▶ **Problem statement**:
Print the whole listing below exactly as given, pictures excluded.

'''

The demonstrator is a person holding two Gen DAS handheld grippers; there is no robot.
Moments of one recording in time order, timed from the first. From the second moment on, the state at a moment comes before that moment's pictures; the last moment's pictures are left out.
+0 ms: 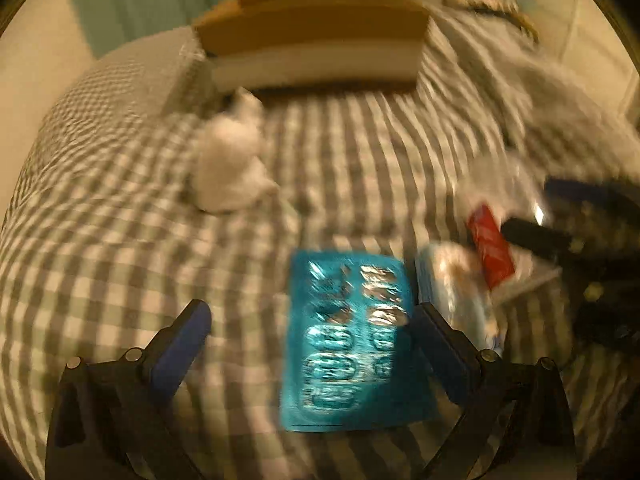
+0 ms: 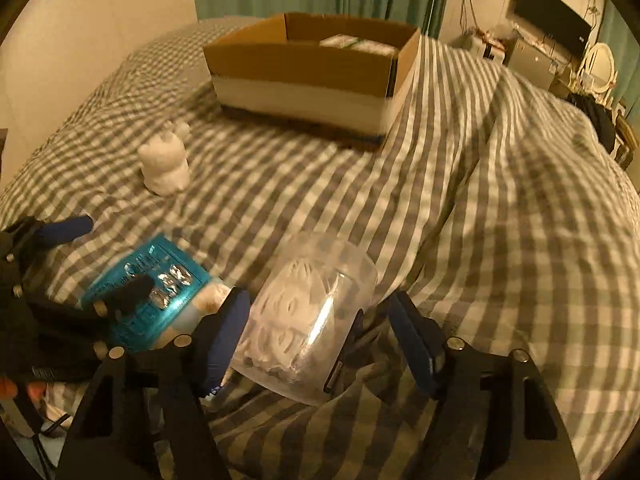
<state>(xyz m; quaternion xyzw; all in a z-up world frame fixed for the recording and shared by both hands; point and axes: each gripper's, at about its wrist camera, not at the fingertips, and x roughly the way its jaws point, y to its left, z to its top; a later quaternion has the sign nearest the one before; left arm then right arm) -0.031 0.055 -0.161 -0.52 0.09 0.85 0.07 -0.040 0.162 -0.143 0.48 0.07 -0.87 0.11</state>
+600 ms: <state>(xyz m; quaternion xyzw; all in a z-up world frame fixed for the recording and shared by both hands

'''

▶ **Exercise response**:
The demonstrator is a person holding two Gen DAS handheld grippers; there is no robot.
Moments of one recording in time order, timed from the first. From the second moment on, the state at a moment comes before that moment's pictures; the last moment's pictures are left out.
+0 ms: 
+0 ms: 
<state>(xyz m; quaternion xyzw; all in a z-up world frame fixed for the recording and shared by both hands; point and axes: each gripper's, at about its wrist camera, not at the fingertips, and x roughly the way its jaws point, y to its left, z to its top; a later quaternion has the sign nearest the one before; left arm then right arm) -0.031 0.055 -0.161 -0.52 0.09 0.85 0.07 -0.040 0.162 -0.143 0.48 0.07 -0.87 0.11</state>
+600 ms: <state>(xyz m; quaternion xyzw; all in a z-up world frame fixed for the recording and shared by both hands

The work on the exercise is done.